The red line matches the blue line almost perfectly – the blue line is barely visible behind it. The GA fit the curve well – although less efficiently than a specialized algorithm (try polynomial regression at http://www.arachnoid.com/sage/polynomial.html). Try it yourself, see how it performs for you

Did you try Differential Evoultion?

ReplyDeleteGoogle: Differential Evolution made Easy

RKU_2005_techrep-01_DE.pdf

So how does this compare to adaptive hillclimbing?

ReplyDeleteOr is that basicly the same algorithm with a population of 1?

Perhaps I misunderstand. But, I've done very similar things (I think) with nothing more than a single matrix inversion using GNU Octave.

ReplyDeleteJust a thought...

nice work.Those optimization algorithms are all related, I think this could be seen as a hillclimbing algorithm, when only using population size one. Still, evlotion may not be the most optimal algorithm (in terms of efficiency) for this kind of search problem, I think. Hillclimbing has the problem of getting stuck in local optima. evolution might be better there. but i doubt it would be the optimal choice. With some luck, there might even be an analytical solution ;)

ReplyDelete@Anonymous, I think you do misunderstand -- he's not claiming this is the only way or the most efficient way. It's an interesting experiment, and the fact that he's exploring this for himself instead of using a tool that someone else has already invented makes it inherently worthwhile.

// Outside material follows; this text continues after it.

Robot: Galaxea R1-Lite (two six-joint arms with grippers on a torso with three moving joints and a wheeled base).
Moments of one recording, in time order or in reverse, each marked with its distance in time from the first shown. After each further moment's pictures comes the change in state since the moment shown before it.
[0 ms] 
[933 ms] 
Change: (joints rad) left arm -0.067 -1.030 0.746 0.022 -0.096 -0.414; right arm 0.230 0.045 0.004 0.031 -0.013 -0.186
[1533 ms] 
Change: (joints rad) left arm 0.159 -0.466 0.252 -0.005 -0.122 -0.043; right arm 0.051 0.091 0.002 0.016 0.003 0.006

ReplyDeleteIndeed, most people using GA / GP just don't have the background to realize there are formal solutions to most problems. This is the case.

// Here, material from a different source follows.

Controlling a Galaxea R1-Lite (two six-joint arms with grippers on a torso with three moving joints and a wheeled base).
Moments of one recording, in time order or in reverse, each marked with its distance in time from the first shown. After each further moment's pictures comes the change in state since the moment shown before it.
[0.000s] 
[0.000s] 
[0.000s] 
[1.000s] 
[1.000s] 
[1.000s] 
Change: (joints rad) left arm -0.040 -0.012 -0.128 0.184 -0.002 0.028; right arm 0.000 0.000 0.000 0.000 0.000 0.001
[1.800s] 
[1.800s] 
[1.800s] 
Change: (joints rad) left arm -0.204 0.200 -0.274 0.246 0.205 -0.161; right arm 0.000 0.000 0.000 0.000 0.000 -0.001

ReplyDelete@Alex: I understand that there are much more efficient methods for curve fitting -- interpolation, heuristics, etc. I merely tried this out for curiosity's sake. It seems to work reasonably well -- but, as I stated in the article, is rather inefficient.

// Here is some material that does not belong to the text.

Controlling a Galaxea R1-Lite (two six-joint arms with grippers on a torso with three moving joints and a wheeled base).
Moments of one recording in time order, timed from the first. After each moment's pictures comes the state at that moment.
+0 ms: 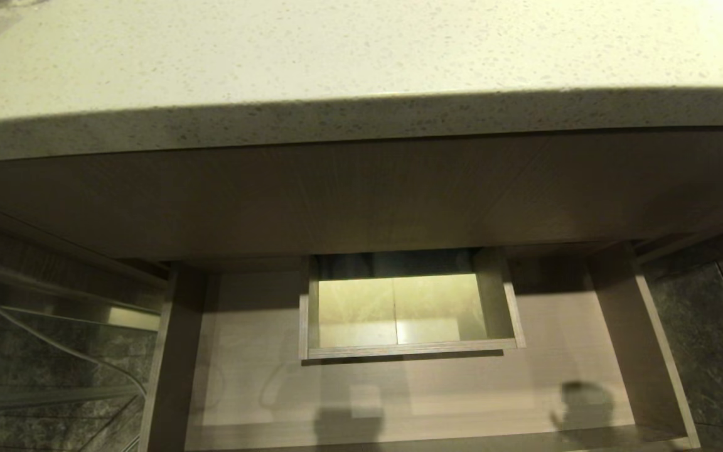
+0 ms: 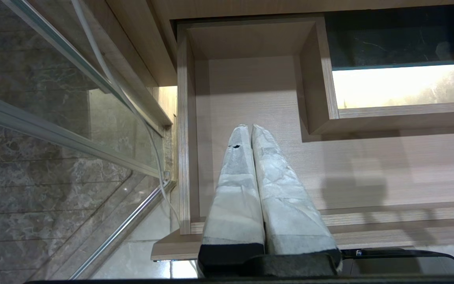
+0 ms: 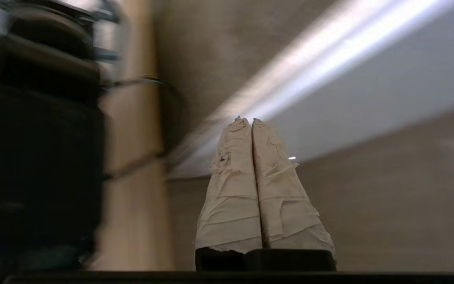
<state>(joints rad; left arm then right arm) 0.00 0.00 0.00 0.00 0.00 0.00 -0.21 1.02 -1.23 1.45 -0.38 -0.66</state>
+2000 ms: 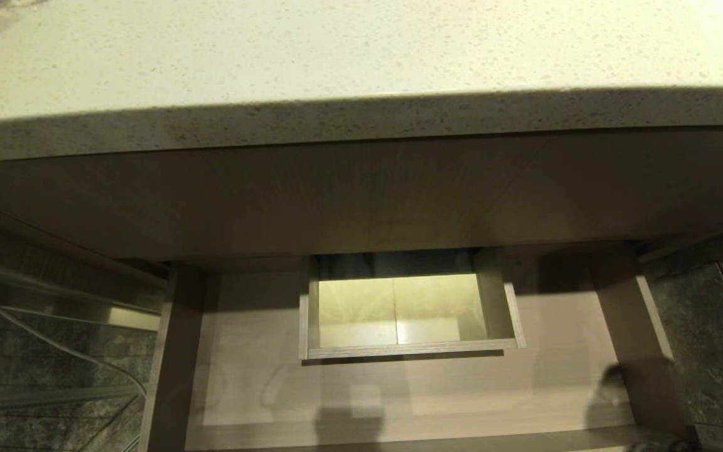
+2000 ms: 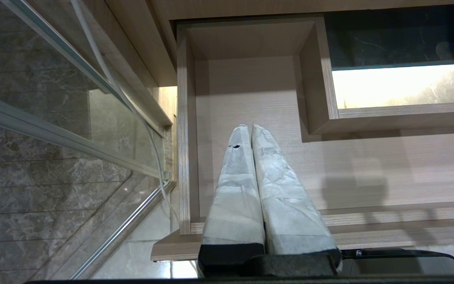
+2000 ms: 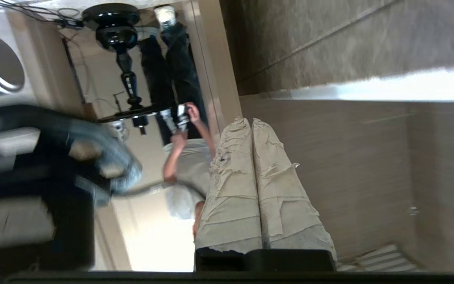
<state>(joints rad) 0.00 0.00 0.00 0.00 0.00 0.00 -0.69 1.84 -0.66 0.54 -0.43 -0.57</state>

ReplyDeleteHowever, GA's can and are used for problems that do not have known formal solutions -- see the citations in the article. They are also highly and easily parallelized.

@Bart: Hill climbing is similar to GA's, and is in fact done, to a slight extent, in many GA's. However, I do believe the main principle of GA's is exploring the search space in a highly paralllelized manner -- see the GA Tutorial by CSU in my post for more details.

A very nice post, well done!

ReplyDeleteA little advice on formatting:

1) Change the color of the font used to show code. It's difficult to read.

2) Make code boxes with horizontal scrollers instead of wrapping - the wrapping greatly reduces the readability and general niceness of structured Python code.

@Eli: Thanks. I fixed up SyntaxHighlighter -- should look much better now.

ReplyDeleteHow are you getting those "green u-turn symbols" to start each verical line from a word-wrapped statement? Is that its default behavior? Do you know of any text editors that line-wrap a continued statment indented underneat the first? (like I'm guessing yntaxHighlighter does)

ReplyDelete@Anonymous:

ReplyDeleteYeah, it's SyntaxHighlighter doing its job. I don't know of any editors with default behavior like that. Emacs shows a line-wrap symbol at the end of the line, and wraps to first column, but I suppose there's an Elisp script for it somewhere -- of course, you can always make one for yourself.

Anyways, it would probably be more accessible to just keep code under 80 columns -- much more readable, imho.

you have a nice site. thanks for sharing this site. you can download lots of ebook from here

ReplyDeletehttp://feboook.blogspot.com

Hey Tim,

ReplyDeleteIn case you're interested more reference material, there's a book, "Essentials of Metaheuristics" that discusses GAs and related algorithms.

The author has made it available for free online:

http://cs.gmu.edu/~sean/book/metaheuristics/

@Mart

ReplyDeleteThanks for the tip. I've added it to the list.